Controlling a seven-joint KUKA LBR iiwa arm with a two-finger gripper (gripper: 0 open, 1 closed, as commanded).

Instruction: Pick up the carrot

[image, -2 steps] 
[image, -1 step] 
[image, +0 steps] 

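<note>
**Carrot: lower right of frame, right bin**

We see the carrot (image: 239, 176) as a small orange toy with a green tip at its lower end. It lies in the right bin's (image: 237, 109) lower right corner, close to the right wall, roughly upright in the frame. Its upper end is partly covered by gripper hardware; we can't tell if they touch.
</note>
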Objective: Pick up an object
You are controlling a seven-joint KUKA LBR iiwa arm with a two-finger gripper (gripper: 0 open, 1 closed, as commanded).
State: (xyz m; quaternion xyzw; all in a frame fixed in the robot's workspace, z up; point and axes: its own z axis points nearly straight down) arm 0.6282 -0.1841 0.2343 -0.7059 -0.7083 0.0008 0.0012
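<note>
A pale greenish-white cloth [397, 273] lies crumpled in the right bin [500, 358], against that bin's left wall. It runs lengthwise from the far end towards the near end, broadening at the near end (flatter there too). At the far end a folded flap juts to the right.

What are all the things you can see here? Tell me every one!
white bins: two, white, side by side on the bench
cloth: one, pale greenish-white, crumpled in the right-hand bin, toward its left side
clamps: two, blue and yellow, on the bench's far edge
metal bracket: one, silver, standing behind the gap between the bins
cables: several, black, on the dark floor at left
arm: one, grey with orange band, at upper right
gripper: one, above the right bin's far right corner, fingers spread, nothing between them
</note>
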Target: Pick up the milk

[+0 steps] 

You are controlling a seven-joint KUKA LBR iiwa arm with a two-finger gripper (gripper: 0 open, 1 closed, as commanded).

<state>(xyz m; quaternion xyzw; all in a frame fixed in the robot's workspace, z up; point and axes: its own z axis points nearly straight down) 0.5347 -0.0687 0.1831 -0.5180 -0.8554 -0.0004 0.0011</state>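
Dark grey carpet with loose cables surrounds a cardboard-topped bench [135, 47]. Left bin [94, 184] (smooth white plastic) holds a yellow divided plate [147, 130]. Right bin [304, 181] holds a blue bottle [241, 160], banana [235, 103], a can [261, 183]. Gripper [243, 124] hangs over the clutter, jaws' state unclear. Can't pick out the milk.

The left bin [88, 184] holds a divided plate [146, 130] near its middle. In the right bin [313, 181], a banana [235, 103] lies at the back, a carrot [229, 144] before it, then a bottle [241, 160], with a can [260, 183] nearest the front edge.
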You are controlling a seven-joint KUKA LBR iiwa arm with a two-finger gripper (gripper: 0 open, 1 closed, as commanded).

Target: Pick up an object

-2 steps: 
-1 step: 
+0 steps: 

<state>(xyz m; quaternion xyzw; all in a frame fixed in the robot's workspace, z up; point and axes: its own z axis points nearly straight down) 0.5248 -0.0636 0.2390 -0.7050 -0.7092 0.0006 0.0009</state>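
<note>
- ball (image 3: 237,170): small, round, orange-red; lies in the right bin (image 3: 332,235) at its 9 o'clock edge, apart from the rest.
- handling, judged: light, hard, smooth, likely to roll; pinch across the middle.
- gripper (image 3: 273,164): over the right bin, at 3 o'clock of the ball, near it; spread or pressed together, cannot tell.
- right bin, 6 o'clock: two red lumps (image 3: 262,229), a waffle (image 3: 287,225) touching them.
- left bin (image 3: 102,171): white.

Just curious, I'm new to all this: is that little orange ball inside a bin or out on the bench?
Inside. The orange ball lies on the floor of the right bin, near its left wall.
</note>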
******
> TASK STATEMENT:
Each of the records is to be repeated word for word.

> SOLUTION BELOW:
Controlling a seven-joint KUKA LBR iiwa arm with a two-finger gripper (gripper: 0 open, 1 closed, as commanded).

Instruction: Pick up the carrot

[image, -2 steps] 
[image, -1 step] 
[image, +0 steps] 

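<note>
**Carrot: lower right of frame, right bin**

We see the carrot (image: 239, 176) as a small orange toy with a green tip at its lower end. It lies in the right bin's (image: 237, 109) lower right corner, close to the right wall, roughly upright in the frame. Its upper end is partly covered by gripper hardware; we can't tell if they touch.
</note>
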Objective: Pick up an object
You are controlling a seven-joint KUKA LBR iiwa arm with a two-finger gripper (gripper: 0 open, 1 closed, as commanded).
State: (xyz m; quaternion xyzw; all in a frame fixed in the robot's workspace, z up; point and axes: its own z axis points nearly straight down) arm 0.6282 -0.1841 0.2343 -0.7059 -0.7083 0.0008 0.0012
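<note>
A pale greenish-white cloth [397, 273] lies crumpled in the right bin [500, 358], against that bin's left wall. It runs lengthwise from the far end towards the near end, broadening at the near end (flatter there too). At the far end a folded flap juts to the right.

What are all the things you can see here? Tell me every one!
white bins: two, white, side by side on the bench
cloth: one, pale greenish-white, crumpled in the right-hand bin, toward its left side
clamps: two, blue and yellow, on the bench's far edge
metal bracket: one, silver, standing behind the gap between the bins
cables: several, black, on the dark floor at left
arm: one, grey with orange band, at upper right
gripper: one, above the right bin's far right corner, fingers spread, nothing between them
</note>
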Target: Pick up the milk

[+0 steps] 

You are controlling a seven-joint KUKA LBR iiwa arm with a two-finger gripper (gripper: 0 open, 1 closed, as commanded).

<state>(xyz m; quaternion xyzw; all in a frame fixed in the robot's workspace, z up; point and axes: its own z axis points nearly straight down) 0.5347 -0.0687 0.1831 -0.5180 -0.8554 -0.0004 0.0011</state>
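Dark grey carpet with loose cables surrounds a cardboard-topped bench [135, 47]. Left bin [94, 184] (smooth white plastic) holds a yellow divided plate [147, 130]. Right bin [304, 181] holds a blue bottle [241, 160], banana [235, 103], a can [261, 183]. Gripper [243, 124] hangs over the clutter, jaws' state unclear. Can't pick out the milk.

The left bin [88, 184] holds a divided plate [146, 130] near its middle. In the right bin [313, 181], a banana [235, 103] lies at the back, a carrot [229, 144] before it, then a bottle [241, 160], with a can [260, 183] nearest the front edge.
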You are controlling a seven-joint KUKA LBR iiwa arm with a two-finger gripper (gripper: 0 open, 1 closed, as commanded).

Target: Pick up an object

-2 steps: 
-1 step: 
+0 steps: 

<state>(xyz m; quaternion xyzw; all in a frame fixed in the robot's workspace, z up; point and axes: its own z axis points nearly straight down) 0.5248 -0.0636 0.2390 -0.7050 -0.7092 0.0006 0.0009</state>
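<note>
- ball (image 3: 237,170): small, round, orange-red; lies in the right bin (image 3: 332,235) at its 9 o'clock edge, apart from the rest.
- handling, judged: light, hard, smooth, likely to roll; pinch across the middle.
- gripper (image 3: 273,164): over the right bin, at 3 o'clock of the ball, near it; spread or pressed together, cannot tell.
- right bin, 6 o'clock: two red lumps (image 3: 262,229), a waffle (image 3: 287,225) touching them.
- left bin (image 3: 102,171): white.

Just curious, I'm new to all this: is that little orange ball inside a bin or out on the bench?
Inside. The orange ball lies on the floor of the right bin, near its left wall.
</note>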

Nothing further is needed for the exercise.